EQ : Used in single table EQuality predicate
RANGE : Used in single table RANGE predicate
LIKE : Used in single table LIKE predicate
NULL : Used in single table is (not) NULL predicate
EQ_JOIN : Used in EQuality JOIN predicate
NONEQ_JOIN : Used in NON EQuality JOIN predicate
FILTER : Used in single table FILTER predicate
JOIN : Used in JOIN predicate
DBMS_STATS.REPORT_COL_USAGE('SCOTT','T')
--------------------------------------------------------------------------------
GROUP_BY : Used in GROUP BY expression
...............................................................................
###############################################################################
COLUMN USAGE REPORT FOR SCOTT.T
................................
1. SKEW : EQ
###############################################################################
Now, when I collect statistics with the default METHOD_OPT, I will get a histogram on SKEW,
begin
dbms_stats.gather_table_stats(ownname=>'SCOTT',tabname=>'T');
end;
/
REM check for histogram - should have gone with no col usage
select table_name, column_name, num_distinct, num_nulls, histogram, num_buckets, sample_size
from dba_tab_col_statistics
where owner = 'SCOTT'
and table_name = 'T'
/
Table Column Num Num Num Sample
Name Name Distinct Nulls Histogram Buckets Size
----- ------ -------- ----- --------- ------- -------
T A 10 0 NONE 1 1000
T B 10 0 NONE 1 1000
T C 10 0 NONE 1 1000
T SKEW 120 0 FREQUENCY 120 1000
Nest, I will delete the column usage and collect the statistics again
REM remove the column usage
exec dbms_stats.reset_col_usage('SCOTT','T');
begin
dbms_stats.gather_table_stats(ownname=>'SCOTT',tabname=>'T');
end;
/
REM check for histogram - should have gone with no col usage
select table_name, column_name, num_distinct, num_nulls, histogram, num_buckets, sample_size
from dba_tab_col_statistics
where owner = 'SCOTT'
and table_name = 'T'
/
And now the histogram has gone. QED.
Table Column Num Num Num Sample
Name Name Distinct Nulls Histogram Buckets Size
----- ------ -------- ----- --------- ------- -------
T A 10 0 NONE 1 1000
T B 10 0 NONE 1 1000
T C 10 0 NONE 1 1000
T SKEW 120 0 NONE 1 1000
Conclusion
As you add histograms to a table, the time taken to collect statistics and parse statements increases. I think having a mechanism to remove unwanted histograms is desirable. However, it has the potential to cause problems, so just be aware of it.
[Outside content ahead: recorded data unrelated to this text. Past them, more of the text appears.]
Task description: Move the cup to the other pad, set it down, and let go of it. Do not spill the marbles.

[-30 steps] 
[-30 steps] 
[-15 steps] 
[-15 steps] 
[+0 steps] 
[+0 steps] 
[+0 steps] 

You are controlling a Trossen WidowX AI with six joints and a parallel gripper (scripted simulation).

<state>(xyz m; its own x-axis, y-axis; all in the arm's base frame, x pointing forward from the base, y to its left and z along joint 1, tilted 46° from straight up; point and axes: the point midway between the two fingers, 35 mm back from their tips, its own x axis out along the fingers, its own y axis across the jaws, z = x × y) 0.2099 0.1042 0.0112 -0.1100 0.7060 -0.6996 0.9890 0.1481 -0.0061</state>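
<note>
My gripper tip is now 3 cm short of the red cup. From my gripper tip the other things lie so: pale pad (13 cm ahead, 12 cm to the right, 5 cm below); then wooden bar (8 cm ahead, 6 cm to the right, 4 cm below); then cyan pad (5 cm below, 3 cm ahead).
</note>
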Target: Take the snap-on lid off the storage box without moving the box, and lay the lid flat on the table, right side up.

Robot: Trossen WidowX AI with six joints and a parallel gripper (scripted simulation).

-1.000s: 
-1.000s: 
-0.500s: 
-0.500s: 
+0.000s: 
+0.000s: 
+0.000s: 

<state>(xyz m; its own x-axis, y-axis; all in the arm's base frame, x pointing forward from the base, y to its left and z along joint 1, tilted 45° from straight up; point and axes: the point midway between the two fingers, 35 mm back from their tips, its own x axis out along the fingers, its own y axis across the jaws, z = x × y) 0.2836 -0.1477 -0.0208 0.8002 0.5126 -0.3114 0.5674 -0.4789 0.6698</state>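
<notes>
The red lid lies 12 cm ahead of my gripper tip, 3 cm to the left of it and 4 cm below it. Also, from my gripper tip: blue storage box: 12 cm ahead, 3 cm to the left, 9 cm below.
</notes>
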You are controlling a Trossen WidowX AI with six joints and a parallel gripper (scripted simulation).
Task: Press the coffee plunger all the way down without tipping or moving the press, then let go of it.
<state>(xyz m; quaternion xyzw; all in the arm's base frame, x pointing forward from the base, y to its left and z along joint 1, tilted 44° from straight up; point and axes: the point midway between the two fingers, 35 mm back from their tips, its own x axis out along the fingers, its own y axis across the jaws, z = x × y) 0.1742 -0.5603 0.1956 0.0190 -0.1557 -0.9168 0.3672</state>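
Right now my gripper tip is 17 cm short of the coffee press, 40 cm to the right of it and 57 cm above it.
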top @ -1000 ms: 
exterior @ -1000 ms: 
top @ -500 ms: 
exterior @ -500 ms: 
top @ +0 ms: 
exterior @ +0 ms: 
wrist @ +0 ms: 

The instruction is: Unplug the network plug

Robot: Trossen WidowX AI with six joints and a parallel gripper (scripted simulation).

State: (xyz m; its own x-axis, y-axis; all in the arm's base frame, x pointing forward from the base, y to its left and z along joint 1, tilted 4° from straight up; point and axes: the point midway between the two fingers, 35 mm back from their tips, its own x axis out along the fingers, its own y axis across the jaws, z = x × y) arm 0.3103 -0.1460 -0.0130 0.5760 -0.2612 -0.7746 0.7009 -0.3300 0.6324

If you are sure that you need histograms on a particular column, then I would suggest creating table preferences for METHOD_OPT and managing those preferences along with the table DDL.
If you are sure that you need histograms on a particular column, then I would suggest creating table preferences for METHOD_OPT and managing those preferences along with the table DDL.